In Fällen solcher extremen Unwetter kommt Medien wie Radio und Fernsehen nach wie vor eine besondere Bedeutung zu. In überfluteten Gegenden fallen Handynetze und Internet oft aus, lediglich das Festnetztelefon funktioniert noch. Insofern sollte die Bedeutung regionaler Sender als Informationsquelle nicht unterschätzt werden.

Die gewitterartigen Starkregenfälle, die diese Woche über Deutschland niedergingen und bei denen gebietsweise über 25 Liter Wasser pro Quadratmeter vom Himmel fielen, lassen sich zum Teil erst ein bis zwei Stunden vorher in ihrem vollständigen Ausmaß voraussagen, so Kachelmann. Dennoch wäre seiner Meinung nach eine aktuelle Berichterstattung ohne weiteres möglich gewesen, da nicht nur seine Seite, sondern ebenfalls der Deutsche Wetterdienst permanent über die meteorologischen Entwicklungen informiert hätten. Kachelmann twitterte während des Starkregens permanent Radarbilder, die die aktuelle Situation und das Fortschreiten der Wetterfront dokumentierten—konkrete Informationen mit lokalem Bezug, die seiner Meinung nach auch öffentlich-rechtliche Medien hätten verbreiten können.

Ein Sprecher der Programmdirektion der ARD hatte bereits am Montag zu den schweren Vorwürfen Stellung bezogen. In der 20-Uhr-Ausgabe der Tagesschau habe man laut der ARD eine Unwetterwarnung mit folgenden Worten ausgesprochen: „Direkt über uns dreht ein Tief seine Kreise und verursacht teilweise unwetterartige Gewitter und Regenfälle. Es gelten entsprechende Warnungen des Deutschen Wetterdienstes. In der Nacht sind weitere Schauer und Gewitter mit Unwetterrisiko unterwegs."
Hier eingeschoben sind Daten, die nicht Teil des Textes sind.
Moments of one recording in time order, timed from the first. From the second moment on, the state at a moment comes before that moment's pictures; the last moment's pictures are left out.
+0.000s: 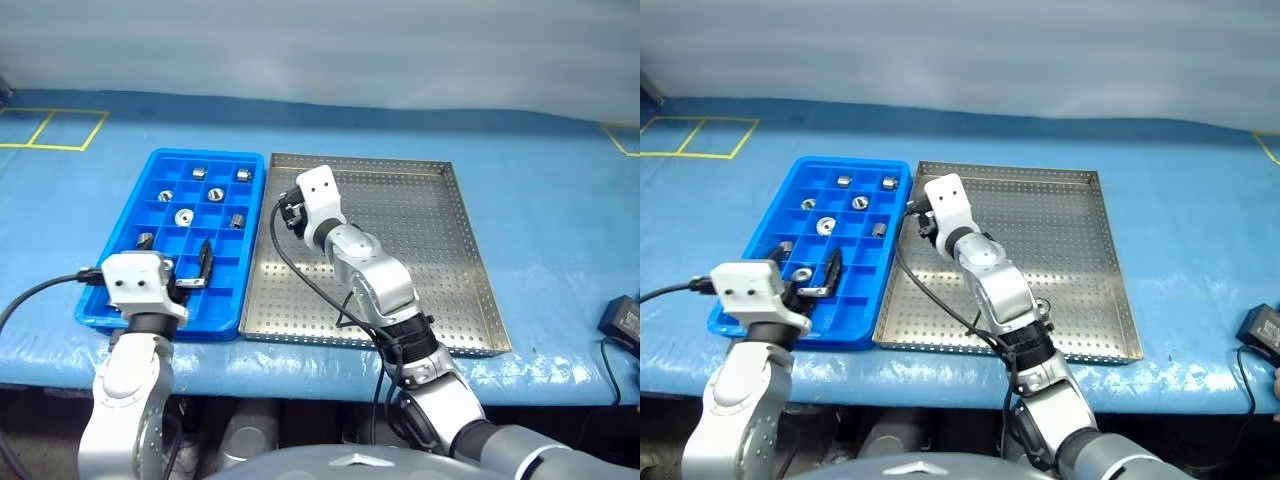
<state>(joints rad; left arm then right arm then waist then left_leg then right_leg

Eine Möglichkeit, noch ausführlicher über bedrohliche Wetterlagen aufzuklären, könnte das Tagesprogramm besonders in den Regionalsendern bieten. Die Hoffnung: Desaströse Gewitterfronten wären für manche Bewohner weniger überraschend. Wie die aktuellen Vorfälle zeigen, bietet dabei eine allgemeine Wetterwarnung nicht ausreichend Schutz. Da sich die sintflutartigen Regenfälle in der Regel besonders auf bestimmte Regionen konzentrieren, gäbe es jedoch die Möglichkeit, noch einmal gesondert auf diese Gegenden hinzuweisen. Auch die regelmäßige Einblendung von Livebildern des Regenradars könnte eine wichtige Ergänzung zu der Berichterstattung darstellen, schlug Kachelmann vor. Die ARD hinterfragte in einer Ausgabe der Tagesthemen bereits ihre Berichterstattung und dachte laut über Verbesserungsmöglichkeiten nach.

Früher gab es die Möglichkeit, durch Alarmsirenen ein deutliches akustisches Warnsignal zu setzen, doch Sirenen sind auf den Hausdächern mittlerweise selten geworden. Auch eine direkte Warnung an die Bürger sieht die deutsche Rechtslage nicht vor. So ist die eigene Wahrnehmung und eine Wetterwarnung durch die Medien oft die einzige Möglichkeit, welche die Menschen in den Katastrophengebieten vorwarnen kann. Eine regionale Berichterstattung würde die Betroffenen dabei nicht nur mit dem Nahen der Wetterfront auf dem Laufen halten, sondern könnte gleichzeitig über Schutzmaßnahmen informieren, welche bei Hochwasser Menschenleben retten können.

Jenseits ausführlicher (Früh-)Warnungen für betroffene Gebiete fehlen in Deutschland allerdings noch die technischen Voraussetzungen, auf plötzliche Unwetter akkurat und zeitnah hinweisen zu können. Warnsysteme, die auch an kleinen Bächen die Pegelstände überwachen und bei Auffälligkeiten Warnungen direkt an Feuerwehr und Behörden senden, befinden sich erst noch im Testverfahren. Ob die Entwicklung nach den aktuellen Ereignissen noch einmal deutlich angekurbelt wird, wird sich zeigen.